§ LISTED ENTRIES
────────────────────────────────────────

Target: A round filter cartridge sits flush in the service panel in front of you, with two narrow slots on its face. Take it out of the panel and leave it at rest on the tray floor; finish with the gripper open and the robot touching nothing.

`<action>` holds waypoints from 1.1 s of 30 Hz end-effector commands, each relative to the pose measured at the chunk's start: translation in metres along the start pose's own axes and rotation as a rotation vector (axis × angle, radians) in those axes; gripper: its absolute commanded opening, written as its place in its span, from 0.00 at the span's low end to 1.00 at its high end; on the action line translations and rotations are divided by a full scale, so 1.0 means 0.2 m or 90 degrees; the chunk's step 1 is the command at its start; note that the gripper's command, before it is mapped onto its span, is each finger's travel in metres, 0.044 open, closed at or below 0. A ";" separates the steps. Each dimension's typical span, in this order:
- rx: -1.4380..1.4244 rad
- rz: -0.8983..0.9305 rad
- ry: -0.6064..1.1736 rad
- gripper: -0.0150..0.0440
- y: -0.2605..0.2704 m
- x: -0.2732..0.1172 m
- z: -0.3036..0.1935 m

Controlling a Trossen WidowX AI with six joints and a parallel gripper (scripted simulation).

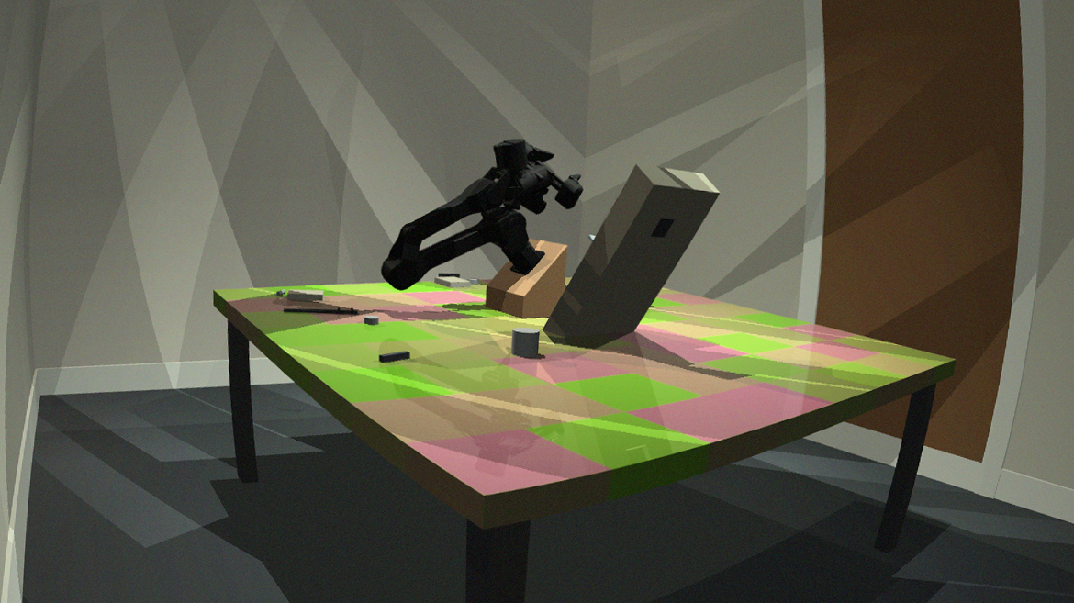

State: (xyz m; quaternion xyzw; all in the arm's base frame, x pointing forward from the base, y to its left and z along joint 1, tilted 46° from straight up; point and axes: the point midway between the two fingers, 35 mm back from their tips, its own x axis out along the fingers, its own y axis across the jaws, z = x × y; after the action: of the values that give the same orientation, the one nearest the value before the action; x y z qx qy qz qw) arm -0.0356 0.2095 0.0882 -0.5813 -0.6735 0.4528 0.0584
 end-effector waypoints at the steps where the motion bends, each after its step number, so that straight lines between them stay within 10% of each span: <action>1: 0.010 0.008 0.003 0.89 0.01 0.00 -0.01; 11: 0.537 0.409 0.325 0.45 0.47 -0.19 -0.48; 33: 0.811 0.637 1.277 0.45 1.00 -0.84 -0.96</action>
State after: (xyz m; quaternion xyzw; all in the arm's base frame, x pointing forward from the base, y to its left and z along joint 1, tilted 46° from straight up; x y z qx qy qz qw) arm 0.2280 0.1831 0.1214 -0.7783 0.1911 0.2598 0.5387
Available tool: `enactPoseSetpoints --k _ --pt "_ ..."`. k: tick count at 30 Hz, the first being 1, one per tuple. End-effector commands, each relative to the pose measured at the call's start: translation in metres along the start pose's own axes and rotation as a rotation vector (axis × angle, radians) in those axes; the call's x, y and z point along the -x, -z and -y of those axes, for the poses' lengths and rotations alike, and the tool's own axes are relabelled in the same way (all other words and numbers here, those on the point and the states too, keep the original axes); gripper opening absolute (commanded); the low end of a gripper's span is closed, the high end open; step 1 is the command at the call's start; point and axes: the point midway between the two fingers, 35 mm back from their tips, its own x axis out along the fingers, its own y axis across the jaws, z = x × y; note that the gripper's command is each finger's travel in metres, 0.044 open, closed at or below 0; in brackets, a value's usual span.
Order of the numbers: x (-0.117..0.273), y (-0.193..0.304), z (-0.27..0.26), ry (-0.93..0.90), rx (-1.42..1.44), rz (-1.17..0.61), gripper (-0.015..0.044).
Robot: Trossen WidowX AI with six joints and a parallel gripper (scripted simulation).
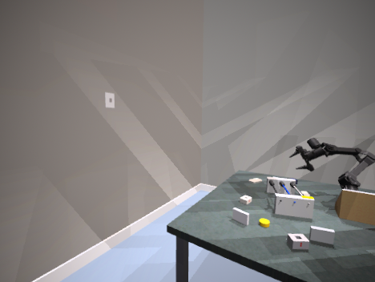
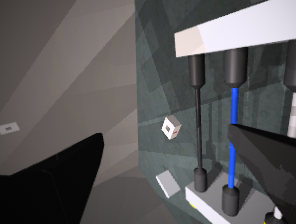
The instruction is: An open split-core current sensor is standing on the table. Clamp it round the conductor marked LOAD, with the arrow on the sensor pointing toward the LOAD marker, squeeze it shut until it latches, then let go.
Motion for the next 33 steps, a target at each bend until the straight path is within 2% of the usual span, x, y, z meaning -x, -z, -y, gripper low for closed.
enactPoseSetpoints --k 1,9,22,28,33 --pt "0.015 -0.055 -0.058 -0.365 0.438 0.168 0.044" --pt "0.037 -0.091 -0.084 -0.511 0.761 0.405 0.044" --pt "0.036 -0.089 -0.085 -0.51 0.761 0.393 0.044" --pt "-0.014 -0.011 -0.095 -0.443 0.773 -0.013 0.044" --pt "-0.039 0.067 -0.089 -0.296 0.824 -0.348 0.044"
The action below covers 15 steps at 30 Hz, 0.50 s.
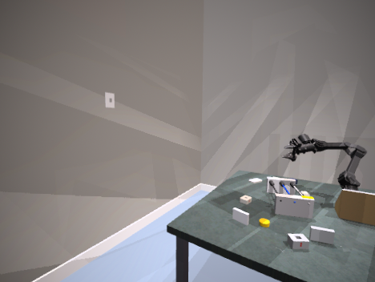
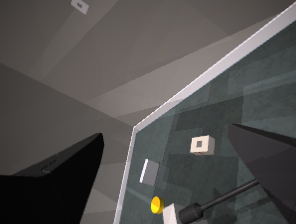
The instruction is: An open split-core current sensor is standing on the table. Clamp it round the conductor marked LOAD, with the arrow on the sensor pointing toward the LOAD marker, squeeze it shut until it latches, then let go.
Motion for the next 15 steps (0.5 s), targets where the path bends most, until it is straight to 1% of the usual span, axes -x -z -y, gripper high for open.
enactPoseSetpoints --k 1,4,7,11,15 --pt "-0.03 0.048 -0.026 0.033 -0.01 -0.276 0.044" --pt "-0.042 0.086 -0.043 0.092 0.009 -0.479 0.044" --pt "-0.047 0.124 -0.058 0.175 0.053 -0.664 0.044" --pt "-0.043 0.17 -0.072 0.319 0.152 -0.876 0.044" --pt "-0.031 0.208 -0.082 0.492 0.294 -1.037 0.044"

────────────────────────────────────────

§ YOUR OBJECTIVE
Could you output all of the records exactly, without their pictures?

§ TASK ANSWER
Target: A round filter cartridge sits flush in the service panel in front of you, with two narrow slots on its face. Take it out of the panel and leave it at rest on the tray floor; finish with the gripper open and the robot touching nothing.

`<action>` holds waypoints from 1.1 s of 30 Hz end-effector commands, each relative to the pose measured at the chunk's start: translation in metres along the start pose's own axes and rotation as a rotation vector (axis × angle, radians) in those axes; gripper: its absolute commanded opening, written as its place in its span, from 0.00 at the span's low end to 1.00 at its high end; on the action line translations and rotations are divided by a full scale, so 1.0 means 0.2 m or 90 degrees; the chunk's step 1 is the command at its start; note that the gripper's command, before it is mapped onto its span, is each finger's travel in metres, 0.044 open, closed at or below 0. A ";" separates the steps. Each dimension's typical span, in this order:
- rx: -1.4380..1.4244 rad
- rz: -0.8983..0.9305 rad
- ry: -0.6064..1.1736 rad
- gripper: -0.0150..0.0440
- y: -0.2605..0.2704 m
- x: -0.2732..0.1172 m
- z: -0.3036..0.1935 m

Controlling a Trossen WidowX AI with six joints and a parallel gripper (scripted simulation).


State: (xyz m; quaternion xyzw; all in the arm's base frame, x pointing forward from the base, y to its left and z along joint 1, tilted 46° from straight up; point and axes: the point midway between the two fingers, 35 mm back from their tips, its own x axis out along the fingers, its own y axis across the jaws, z = x × y; after the action: of the values that give the same orientation, the one nearest the value before the action; x y z qx qy qz qw) arm -0.0356 0.2095 0.0882 -0.5813 -0.6735 0.4528 0.0584
 end-effector waypoints at the steps where the motion bends, each after its step number, so that straight lines between them stay within 10% of each span: <action>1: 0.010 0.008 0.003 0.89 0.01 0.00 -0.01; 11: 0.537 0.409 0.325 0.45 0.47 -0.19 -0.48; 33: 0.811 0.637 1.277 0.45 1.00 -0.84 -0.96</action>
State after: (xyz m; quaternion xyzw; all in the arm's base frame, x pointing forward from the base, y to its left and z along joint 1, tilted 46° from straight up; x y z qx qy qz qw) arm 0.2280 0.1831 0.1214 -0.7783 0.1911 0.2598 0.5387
Available tool: `enactPoseSetpoints --k _ --pt "_ ..."`. k: tick count at 30 Hz, the first being 1, one per tuple. End-effector commands, each relative to the pose measured at the call's start: translation in metres along the start pose's own axes and rotation as a rotation vector (axis × angle, radians) in those axes; the call's x, y and z point along the -x, -z and -y of those axes, for the poses' lengths and rotations alike, and the tool's own axes are relabelled in the same way (all other words and numbers here, those on the point and the states too, keep the original axes); gripper opening absolute (commanded); the low end of a gripper's span is closed, the high end open; step 1 is the command at the call's start; point and axes: the point midway between the two fingers, 35 mm back from their tips, its own x axis out along the fingers, its own y axis across the jaws, z = x × y; note that the gripper's command is each finger's travel in metres, 0.044 open, closed at or below 0; in brackets, a value's usual span.
Order of the numbers: x (-0.117..0.273), y (-0.193..0.304), z (-0.27..0.26), ry (-0.93..0.90), rx (-1.42..1.44), rz (-1.17..0.61), gripper (-0.015..0.044).
Robot: Trossen WidowX AI with six joints and a parallel gripper (scripted simulation).
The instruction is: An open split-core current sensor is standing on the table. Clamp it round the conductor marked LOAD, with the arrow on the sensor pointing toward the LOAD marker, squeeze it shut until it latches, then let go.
Motion for the next 33 steps, a target at each bend until the straight path is within 2% of the usual span, x, y, z meaning -x, -z, -y, gripper low for closed.
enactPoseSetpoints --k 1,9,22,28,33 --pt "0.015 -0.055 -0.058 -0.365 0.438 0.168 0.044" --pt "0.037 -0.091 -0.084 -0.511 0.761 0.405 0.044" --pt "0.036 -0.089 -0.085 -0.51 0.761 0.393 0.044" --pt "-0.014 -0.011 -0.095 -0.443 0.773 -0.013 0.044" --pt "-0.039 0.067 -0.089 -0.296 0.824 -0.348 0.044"
The action below covers 15 steps at 30 Hz, 0.50 s.
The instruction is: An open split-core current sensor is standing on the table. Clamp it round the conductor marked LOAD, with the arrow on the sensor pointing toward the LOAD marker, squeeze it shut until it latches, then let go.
Motion for the next 15 steps (0.5 s), targets where the path bends most, until it is straight to 1% of the usual span, axes -x -z -y, gripper high for open.
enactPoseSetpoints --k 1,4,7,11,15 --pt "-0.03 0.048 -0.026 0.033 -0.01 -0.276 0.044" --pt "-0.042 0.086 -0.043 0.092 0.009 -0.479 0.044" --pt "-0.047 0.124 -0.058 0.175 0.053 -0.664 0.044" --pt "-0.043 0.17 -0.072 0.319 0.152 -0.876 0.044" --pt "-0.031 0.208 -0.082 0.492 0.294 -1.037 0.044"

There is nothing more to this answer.